Specs alone, the lamar is the better board for what you want to ride: sintered>extruded, triax> biax (for stiffness).


----------



## Justin (Jun 2, 2010)

This is a review site that in my limited experience i have found to be pretty accurate 
2013 LaMar Cranium Used and Reviewed «

i think he has some reviews of other lamar boards as well.


----------



## calin.fleancu (Nov 16, 2012)

Haha. Actually that was the only review i found. I think it's quite comprehensive and useful. As far as the sintered base goes, for me it's not a big plus because it's less durable and it's high maintenance (and i'm not that much of a speed freak  ). 
The only thing is that i don't exactly like the lamar design. I find it to be a little childish . But it's true that the specs are superior. 
Has anyone ridden any of them? My problem is that i'm quite heavy and i'm afraid that the sims would have too much flex.


----------



## Justin (Jun 2, 2010)

Sintered bases are more durable then extruded, they are harder. My extruded base boards get banged up faster than my sintered bases. make the choice on the board first. If you don't like the graphics just use lots of stickers.


----------



## calin.fleancu (Nov 16, 2012)

that is actually a very good idea with the stickers. That's why i was in doubt, because on paper the lamar really seems the better board.  

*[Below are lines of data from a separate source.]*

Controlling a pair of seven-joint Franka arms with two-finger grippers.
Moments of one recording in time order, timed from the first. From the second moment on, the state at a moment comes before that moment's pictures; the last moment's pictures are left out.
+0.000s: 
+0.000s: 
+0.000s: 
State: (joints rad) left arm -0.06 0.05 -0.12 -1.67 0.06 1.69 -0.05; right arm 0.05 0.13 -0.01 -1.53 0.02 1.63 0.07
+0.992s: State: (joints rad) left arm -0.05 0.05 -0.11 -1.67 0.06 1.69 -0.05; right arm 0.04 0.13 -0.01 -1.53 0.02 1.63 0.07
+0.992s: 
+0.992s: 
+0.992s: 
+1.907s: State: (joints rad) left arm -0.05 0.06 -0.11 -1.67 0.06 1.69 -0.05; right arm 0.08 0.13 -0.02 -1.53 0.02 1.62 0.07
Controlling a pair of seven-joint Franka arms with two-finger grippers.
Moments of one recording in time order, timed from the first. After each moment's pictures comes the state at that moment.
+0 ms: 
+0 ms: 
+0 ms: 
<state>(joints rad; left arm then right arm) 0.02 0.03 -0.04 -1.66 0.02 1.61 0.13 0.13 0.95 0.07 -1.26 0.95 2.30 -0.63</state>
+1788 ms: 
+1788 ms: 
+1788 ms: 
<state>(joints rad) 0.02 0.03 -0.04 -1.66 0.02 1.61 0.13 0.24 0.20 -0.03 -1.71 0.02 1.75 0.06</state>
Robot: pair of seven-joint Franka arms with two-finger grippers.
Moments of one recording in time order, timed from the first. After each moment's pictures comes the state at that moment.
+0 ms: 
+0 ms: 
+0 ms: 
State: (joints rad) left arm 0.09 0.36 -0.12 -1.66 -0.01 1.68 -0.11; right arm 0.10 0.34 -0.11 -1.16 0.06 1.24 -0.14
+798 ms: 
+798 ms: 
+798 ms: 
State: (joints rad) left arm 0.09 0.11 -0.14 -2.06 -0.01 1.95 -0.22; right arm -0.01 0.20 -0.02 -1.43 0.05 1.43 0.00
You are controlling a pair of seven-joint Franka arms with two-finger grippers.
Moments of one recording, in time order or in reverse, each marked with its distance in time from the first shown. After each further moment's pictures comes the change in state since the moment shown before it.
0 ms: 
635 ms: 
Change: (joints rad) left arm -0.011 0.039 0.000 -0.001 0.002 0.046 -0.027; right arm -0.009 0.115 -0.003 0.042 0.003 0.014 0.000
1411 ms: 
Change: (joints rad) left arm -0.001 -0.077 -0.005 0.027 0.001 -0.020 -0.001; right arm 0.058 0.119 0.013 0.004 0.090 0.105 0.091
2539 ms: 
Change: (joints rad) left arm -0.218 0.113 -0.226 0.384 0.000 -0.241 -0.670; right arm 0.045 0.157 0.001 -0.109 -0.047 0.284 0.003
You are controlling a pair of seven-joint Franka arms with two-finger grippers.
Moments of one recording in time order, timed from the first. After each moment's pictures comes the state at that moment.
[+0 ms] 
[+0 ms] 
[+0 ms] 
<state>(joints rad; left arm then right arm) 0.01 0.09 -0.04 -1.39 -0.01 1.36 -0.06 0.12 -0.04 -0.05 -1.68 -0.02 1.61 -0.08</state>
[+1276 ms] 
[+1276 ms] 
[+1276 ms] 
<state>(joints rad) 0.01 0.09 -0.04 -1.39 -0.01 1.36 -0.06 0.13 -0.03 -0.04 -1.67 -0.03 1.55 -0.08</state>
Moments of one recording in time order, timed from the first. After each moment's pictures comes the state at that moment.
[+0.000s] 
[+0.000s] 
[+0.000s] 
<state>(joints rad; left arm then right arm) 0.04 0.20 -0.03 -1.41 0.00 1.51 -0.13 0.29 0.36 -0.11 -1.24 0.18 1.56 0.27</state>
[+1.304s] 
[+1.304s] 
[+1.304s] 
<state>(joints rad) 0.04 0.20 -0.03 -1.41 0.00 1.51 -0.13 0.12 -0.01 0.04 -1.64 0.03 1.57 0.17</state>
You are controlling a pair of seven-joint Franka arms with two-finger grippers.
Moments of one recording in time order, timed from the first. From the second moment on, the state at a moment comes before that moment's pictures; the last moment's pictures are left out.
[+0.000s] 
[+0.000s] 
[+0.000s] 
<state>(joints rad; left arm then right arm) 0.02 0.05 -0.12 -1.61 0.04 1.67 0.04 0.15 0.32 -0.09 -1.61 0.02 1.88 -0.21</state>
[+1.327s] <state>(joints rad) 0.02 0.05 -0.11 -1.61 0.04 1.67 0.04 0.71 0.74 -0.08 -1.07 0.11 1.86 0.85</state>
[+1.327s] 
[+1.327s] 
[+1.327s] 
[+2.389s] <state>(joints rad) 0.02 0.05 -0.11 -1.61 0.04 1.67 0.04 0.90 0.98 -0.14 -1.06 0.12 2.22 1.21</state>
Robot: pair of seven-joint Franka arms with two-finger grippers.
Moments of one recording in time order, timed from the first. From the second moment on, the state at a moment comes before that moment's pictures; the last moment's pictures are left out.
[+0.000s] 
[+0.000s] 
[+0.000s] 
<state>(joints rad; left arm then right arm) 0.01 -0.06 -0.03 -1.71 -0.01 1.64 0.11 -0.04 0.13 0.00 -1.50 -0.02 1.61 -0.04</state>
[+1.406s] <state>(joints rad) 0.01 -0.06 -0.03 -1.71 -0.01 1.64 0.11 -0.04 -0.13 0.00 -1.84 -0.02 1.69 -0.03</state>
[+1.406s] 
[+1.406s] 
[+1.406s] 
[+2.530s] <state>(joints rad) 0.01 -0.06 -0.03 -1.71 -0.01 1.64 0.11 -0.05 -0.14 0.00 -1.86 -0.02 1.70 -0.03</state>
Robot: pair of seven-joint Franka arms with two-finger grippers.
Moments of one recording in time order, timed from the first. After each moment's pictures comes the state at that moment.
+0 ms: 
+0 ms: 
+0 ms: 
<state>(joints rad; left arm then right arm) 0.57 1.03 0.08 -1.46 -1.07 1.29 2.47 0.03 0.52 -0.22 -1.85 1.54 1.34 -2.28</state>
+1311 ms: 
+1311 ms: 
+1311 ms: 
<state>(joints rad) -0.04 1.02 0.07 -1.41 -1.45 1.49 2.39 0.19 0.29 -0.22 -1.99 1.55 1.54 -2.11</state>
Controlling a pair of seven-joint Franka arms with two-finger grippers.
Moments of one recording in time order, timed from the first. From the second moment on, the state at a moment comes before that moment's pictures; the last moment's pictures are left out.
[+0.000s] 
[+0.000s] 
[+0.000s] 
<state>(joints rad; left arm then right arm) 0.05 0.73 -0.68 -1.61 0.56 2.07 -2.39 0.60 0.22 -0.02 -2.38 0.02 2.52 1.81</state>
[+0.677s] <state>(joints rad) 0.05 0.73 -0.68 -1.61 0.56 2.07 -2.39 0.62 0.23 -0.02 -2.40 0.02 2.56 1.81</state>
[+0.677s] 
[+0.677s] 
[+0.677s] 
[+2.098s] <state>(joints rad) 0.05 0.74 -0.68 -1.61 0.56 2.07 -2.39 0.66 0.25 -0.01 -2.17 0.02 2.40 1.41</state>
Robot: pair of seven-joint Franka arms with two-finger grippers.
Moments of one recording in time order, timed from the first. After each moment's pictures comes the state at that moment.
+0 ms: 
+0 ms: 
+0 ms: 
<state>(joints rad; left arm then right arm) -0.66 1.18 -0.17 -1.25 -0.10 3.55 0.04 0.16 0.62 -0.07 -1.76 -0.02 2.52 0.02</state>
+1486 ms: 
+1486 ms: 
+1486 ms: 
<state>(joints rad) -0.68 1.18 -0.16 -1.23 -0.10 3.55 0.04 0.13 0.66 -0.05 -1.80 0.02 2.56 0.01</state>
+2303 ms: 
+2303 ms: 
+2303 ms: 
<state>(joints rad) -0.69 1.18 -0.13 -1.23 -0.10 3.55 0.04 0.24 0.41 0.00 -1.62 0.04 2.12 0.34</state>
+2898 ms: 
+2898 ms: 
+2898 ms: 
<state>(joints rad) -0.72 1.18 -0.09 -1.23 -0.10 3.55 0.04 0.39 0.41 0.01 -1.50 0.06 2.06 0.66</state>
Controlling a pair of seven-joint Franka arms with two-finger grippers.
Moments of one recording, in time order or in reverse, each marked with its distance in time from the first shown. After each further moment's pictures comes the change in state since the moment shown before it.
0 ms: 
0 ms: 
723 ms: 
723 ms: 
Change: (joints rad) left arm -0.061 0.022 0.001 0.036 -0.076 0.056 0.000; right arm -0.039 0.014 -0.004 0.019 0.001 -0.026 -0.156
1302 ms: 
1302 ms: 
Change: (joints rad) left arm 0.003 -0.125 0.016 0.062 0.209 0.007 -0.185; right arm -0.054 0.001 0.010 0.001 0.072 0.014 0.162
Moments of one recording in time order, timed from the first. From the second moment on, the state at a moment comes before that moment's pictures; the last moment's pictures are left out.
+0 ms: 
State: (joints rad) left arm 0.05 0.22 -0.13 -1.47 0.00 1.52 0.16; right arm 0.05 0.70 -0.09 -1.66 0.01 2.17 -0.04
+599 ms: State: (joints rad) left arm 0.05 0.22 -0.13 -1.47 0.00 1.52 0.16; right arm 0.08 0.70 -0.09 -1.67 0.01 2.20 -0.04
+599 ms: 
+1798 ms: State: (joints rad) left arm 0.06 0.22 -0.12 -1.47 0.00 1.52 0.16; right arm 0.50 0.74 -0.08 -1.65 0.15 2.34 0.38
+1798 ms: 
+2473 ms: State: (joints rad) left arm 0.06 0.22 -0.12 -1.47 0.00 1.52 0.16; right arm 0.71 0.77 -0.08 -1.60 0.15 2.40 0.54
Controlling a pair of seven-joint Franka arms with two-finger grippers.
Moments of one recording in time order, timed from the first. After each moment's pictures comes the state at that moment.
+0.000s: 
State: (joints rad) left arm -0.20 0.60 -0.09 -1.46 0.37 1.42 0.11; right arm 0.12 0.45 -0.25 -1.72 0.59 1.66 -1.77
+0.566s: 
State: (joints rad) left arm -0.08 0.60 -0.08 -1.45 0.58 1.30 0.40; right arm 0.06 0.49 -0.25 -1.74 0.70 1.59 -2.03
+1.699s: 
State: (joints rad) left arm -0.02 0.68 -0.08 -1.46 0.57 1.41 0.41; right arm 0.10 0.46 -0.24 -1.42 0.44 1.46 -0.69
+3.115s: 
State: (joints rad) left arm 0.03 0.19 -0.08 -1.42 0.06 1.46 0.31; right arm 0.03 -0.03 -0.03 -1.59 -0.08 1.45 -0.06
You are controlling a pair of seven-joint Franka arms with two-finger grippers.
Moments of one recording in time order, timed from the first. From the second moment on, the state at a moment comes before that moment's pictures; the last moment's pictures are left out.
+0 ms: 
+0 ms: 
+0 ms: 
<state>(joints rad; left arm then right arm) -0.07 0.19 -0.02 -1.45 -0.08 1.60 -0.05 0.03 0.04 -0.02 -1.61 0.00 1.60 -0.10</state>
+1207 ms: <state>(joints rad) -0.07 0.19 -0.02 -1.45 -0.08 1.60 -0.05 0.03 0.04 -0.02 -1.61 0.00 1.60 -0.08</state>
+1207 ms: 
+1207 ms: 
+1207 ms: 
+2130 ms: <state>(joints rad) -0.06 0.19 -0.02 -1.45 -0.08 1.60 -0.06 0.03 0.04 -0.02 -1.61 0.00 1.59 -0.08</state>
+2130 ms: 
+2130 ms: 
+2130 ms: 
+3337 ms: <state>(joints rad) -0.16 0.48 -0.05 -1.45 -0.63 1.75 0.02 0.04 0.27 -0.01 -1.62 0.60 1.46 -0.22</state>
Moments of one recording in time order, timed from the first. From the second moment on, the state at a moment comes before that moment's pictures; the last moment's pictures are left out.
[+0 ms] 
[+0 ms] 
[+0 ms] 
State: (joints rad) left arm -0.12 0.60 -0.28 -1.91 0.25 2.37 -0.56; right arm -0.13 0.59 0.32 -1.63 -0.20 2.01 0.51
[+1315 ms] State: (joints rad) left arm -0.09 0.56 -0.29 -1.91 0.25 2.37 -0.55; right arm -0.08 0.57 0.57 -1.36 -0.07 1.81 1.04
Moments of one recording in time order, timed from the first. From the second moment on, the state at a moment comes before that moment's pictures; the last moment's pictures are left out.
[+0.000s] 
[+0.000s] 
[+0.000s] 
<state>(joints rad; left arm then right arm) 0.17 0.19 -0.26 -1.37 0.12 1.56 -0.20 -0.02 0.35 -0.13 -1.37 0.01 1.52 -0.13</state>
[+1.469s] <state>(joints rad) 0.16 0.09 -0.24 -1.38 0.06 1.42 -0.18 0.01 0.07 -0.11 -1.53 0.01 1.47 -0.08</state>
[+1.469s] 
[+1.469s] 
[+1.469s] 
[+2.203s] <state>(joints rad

p.s. regarding the durability of the sintered base, i never owned one, so the info was from the articles i read. :-??


----------



## Justin (Jun 2, 2010)

ya i know all the marketing says they are "low maintence", they are supposed to be easier to repair. If you have a sintered base just have it waxed everynow and then.

Some guys will argue that wax doesn't really help all that much and it may be true. But i find that it is nice to have it done/do it every now and then. I do it myself so i probably wax more then i need to, especially on my sintered boards.


----------



## Nivek (Jan 24, 2008)

Cranium no question. Actually a super fun board that's worth more than they charge.


----------



## calin.fleancu (Nov 16, 2012)

Justin said:


> This is a review site that in my limited experience i have found to be pretty accurate
> 2013 LaMar Cranium Used and Reviewed «
> 
> i think he has some reviews of other lamar boards as well.


It's only now that i accessed the link you gave me. It's actually the 11/12 model that i was talking about:

2012 Lamar Cranium Used and Reviewed «


----------



## jdang307 (Feb 6, 2011)

BA loved it last year. if it's cheap, just get it already.


----------



## calin.fleancu (Nov 16, 2012)

Sooooo... i just ordered the Lamar. I expect delivery somewhere during the next week. Keep you posted.


----------